> Description of the task
Stop after the line with "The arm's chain"; until then, please copy every line of the records word for word from the first.

(Records from a collection)
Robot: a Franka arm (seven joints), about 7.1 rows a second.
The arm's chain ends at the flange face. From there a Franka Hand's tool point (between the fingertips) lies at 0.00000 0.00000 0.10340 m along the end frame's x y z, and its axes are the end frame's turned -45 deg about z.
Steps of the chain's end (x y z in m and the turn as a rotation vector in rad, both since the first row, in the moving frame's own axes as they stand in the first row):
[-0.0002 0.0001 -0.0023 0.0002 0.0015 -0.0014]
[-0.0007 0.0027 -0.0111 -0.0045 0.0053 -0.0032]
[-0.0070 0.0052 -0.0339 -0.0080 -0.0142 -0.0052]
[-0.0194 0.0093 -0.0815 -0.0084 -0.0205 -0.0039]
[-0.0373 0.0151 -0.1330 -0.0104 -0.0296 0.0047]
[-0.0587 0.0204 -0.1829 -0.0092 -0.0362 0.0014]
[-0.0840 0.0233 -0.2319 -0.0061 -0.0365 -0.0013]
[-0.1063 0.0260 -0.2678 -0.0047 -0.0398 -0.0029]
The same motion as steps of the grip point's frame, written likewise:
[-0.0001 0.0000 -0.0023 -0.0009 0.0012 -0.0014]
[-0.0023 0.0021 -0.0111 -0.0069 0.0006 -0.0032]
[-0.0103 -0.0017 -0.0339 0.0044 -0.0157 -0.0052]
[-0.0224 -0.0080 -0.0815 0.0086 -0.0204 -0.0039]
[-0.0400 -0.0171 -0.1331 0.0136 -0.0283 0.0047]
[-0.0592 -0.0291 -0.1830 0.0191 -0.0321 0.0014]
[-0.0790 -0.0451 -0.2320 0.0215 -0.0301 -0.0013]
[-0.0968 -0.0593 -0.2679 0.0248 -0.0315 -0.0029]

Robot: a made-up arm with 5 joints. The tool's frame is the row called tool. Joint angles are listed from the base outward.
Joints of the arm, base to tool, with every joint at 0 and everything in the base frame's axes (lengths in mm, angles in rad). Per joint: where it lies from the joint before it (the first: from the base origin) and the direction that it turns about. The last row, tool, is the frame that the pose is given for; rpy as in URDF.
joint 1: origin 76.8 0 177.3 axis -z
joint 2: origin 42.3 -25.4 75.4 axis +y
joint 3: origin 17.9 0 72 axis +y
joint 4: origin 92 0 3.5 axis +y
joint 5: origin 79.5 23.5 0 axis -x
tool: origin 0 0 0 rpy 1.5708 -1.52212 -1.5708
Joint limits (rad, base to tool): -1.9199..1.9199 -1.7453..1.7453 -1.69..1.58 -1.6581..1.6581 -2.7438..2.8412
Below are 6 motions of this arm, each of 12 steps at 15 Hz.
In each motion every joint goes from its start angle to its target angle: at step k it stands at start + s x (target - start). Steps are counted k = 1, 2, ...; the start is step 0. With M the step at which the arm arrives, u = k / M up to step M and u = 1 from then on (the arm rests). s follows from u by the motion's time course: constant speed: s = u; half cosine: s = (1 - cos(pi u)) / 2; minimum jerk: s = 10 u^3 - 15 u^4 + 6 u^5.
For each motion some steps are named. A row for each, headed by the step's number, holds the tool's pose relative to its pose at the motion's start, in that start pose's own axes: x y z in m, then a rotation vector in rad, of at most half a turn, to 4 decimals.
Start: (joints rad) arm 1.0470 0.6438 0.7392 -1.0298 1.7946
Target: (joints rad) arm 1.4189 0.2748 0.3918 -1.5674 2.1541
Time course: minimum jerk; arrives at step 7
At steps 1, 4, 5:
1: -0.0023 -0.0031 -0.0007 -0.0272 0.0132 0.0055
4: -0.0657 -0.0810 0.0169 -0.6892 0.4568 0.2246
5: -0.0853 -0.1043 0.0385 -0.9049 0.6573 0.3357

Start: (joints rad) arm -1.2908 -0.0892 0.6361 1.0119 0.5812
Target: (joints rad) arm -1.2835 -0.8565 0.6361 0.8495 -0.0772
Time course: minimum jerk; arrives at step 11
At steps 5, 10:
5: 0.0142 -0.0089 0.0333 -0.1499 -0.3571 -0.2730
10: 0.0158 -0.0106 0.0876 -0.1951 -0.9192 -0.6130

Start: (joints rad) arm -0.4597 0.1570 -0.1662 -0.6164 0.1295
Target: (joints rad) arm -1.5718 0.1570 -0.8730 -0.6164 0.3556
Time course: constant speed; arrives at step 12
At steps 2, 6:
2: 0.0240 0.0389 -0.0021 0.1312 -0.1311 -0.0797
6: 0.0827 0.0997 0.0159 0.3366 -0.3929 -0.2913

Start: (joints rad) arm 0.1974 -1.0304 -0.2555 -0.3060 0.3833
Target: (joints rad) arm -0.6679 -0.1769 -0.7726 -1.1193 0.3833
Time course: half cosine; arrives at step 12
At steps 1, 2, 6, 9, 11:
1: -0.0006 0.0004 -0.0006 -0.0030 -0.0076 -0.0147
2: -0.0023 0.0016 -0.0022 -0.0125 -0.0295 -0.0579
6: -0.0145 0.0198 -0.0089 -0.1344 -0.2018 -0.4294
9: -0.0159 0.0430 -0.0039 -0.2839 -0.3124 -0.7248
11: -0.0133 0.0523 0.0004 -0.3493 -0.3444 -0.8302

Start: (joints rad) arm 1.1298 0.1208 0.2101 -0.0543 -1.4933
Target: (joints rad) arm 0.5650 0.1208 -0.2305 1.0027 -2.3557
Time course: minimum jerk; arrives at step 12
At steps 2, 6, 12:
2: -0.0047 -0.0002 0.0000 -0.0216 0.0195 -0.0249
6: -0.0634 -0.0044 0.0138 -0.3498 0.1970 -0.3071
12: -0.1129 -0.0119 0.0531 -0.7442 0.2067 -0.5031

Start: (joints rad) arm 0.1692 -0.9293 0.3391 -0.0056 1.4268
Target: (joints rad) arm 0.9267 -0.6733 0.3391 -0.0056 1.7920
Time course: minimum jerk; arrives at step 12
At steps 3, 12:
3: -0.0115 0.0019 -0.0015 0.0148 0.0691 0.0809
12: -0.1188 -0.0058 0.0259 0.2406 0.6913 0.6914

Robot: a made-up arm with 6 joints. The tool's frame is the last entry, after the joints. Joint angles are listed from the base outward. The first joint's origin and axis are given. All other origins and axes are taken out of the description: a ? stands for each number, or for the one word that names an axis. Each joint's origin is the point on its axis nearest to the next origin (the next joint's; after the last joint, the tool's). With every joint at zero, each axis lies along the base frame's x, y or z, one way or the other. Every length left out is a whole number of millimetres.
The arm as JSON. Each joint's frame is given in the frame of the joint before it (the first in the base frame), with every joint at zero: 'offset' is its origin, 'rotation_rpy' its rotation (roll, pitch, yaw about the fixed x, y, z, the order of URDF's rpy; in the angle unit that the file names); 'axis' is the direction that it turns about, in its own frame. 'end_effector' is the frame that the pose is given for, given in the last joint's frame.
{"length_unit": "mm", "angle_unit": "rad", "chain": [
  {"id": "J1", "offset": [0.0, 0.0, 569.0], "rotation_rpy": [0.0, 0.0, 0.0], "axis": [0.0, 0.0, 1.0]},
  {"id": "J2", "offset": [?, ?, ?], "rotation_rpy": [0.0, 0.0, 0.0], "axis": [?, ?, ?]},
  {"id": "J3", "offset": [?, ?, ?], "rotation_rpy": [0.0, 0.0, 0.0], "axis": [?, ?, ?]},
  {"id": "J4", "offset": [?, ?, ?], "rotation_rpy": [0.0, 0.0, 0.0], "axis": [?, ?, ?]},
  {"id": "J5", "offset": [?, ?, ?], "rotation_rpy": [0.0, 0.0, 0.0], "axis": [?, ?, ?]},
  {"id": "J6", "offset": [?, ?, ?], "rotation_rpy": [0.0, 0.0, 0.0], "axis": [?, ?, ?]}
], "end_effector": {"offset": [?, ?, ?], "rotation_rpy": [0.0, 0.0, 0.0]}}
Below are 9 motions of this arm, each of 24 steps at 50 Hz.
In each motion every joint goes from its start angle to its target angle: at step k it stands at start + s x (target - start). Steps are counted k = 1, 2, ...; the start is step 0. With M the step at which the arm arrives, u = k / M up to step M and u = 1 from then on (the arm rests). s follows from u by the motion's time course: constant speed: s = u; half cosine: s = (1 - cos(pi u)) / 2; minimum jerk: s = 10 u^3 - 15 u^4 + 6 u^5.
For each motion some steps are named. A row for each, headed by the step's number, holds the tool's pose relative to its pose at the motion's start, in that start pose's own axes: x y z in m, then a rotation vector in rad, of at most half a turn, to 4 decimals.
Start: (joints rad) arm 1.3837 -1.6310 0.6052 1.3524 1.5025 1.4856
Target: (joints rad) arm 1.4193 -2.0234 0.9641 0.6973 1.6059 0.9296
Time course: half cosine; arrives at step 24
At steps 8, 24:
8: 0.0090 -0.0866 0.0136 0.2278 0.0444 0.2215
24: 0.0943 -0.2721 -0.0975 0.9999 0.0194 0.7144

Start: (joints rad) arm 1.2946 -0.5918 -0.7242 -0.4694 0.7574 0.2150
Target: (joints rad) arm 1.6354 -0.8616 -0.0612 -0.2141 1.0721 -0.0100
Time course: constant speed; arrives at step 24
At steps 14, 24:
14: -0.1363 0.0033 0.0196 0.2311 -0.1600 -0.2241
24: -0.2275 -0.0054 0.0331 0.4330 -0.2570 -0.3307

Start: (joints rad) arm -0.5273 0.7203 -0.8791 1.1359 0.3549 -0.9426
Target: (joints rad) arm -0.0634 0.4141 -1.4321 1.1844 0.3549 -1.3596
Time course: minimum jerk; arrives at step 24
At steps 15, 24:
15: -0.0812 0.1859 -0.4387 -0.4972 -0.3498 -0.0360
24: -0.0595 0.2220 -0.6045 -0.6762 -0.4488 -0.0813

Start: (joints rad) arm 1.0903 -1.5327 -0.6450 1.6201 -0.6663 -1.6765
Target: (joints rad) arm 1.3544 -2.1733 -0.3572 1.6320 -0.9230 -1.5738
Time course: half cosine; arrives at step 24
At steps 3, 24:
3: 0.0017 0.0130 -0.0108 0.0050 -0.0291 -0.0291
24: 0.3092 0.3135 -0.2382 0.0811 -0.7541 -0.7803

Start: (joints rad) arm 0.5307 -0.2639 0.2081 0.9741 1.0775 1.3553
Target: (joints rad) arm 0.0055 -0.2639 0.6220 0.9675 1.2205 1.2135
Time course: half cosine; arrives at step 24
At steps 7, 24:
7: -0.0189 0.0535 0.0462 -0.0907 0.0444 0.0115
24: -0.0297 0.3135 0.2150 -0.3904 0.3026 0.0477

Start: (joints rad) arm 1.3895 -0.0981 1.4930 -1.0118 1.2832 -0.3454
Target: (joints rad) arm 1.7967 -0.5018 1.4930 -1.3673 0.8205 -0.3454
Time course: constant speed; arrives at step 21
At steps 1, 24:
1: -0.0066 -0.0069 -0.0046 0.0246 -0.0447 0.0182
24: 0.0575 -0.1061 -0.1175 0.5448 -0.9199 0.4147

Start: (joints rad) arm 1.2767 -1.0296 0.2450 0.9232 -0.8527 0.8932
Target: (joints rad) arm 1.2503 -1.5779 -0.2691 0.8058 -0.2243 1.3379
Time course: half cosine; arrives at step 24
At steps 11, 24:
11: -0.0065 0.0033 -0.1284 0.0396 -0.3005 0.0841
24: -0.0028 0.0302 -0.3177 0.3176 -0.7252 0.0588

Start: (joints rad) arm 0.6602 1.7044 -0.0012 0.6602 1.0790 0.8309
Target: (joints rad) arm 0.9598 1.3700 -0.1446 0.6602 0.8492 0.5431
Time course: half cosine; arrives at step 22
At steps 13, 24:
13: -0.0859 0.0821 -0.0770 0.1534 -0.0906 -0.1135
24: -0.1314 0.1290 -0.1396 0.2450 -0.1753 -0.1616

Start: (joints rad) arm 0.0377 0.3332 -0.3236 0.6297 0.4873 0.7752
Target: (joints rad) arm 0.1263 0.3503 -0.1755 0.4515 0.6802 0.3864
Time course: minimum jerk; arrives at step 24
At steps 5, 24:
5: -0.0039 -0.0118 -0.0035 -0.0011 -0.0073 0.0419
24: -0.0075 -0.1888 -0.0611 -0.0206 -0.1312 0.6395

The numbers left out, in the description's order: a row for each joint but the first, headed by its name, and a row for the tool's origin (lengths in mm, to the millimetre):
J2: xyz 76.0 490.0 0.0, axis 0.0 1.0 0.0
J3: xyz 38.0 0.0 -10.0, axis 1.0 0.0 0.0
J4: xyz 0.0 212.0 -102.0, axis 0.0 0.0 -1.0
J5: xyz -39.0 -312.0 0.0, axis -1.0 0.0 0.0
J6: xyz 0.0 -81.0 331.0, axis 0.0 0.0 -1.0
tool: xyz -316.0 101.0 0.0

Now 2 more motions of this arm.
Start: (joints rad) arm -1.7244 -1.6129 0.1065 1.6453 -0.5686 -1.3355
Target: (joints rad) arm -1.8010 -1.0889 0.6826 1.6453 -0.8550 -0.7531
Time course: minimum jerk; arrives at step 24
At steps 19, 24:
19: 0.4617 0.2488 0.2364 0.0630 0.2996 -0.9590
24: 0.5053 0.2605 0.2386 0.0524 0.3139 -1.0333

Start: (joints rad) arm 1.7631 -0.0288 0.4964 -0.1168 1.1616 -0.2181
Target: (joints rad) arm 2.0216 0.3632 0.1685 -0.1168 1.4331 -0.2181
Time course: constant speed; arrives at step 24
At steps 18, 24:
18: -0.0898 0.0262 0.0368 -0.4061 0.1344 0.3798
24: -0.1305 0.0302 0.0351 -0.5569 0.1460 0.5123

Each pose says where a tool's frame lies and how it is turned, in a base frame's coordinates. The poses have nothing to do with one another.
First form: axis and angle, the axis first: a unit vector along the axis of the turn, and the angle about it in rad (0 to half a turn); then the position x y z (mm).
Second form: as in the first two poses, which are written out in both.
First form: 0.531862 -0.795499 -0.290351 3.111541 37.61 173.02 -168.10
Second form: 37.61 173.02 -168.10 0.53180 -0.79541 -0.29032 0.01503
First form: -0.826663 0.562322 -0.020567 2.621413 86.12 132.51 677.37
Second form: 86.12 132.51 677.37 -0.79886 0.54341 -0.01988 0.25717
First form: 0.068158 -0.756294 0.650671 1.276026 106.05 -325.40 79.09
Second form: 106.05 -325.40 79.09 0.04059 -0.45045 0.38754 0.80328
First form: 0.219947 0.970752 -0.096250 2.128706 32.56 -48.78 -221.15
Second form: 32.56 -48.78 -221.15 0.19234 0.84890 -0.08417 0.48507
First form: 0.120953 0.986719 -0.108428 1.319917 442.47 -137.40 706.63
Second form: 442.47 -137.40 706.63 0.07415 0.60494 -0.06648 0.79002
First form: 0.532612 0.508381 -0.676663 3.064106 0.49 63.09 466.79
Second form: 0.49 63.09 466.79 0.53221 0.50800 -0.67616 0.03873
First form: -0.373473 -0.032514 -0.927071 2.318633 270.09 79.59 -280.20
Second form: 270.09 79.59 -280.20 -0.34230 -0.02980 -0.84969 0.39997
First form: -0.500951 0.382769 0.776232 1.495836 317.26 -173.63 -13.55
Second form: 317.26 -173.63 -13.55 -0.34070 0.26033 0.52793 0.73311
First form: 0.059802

> Exercise output
Robot: a Franka arm (seven joints), about 7.1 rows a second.
The arm's chain ends at the flange face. From there a Franka Hand's tool point (between the fingertips) lies at 0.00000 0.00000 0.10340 m along the end frame's x y z, and its axes are the end frame's turned -45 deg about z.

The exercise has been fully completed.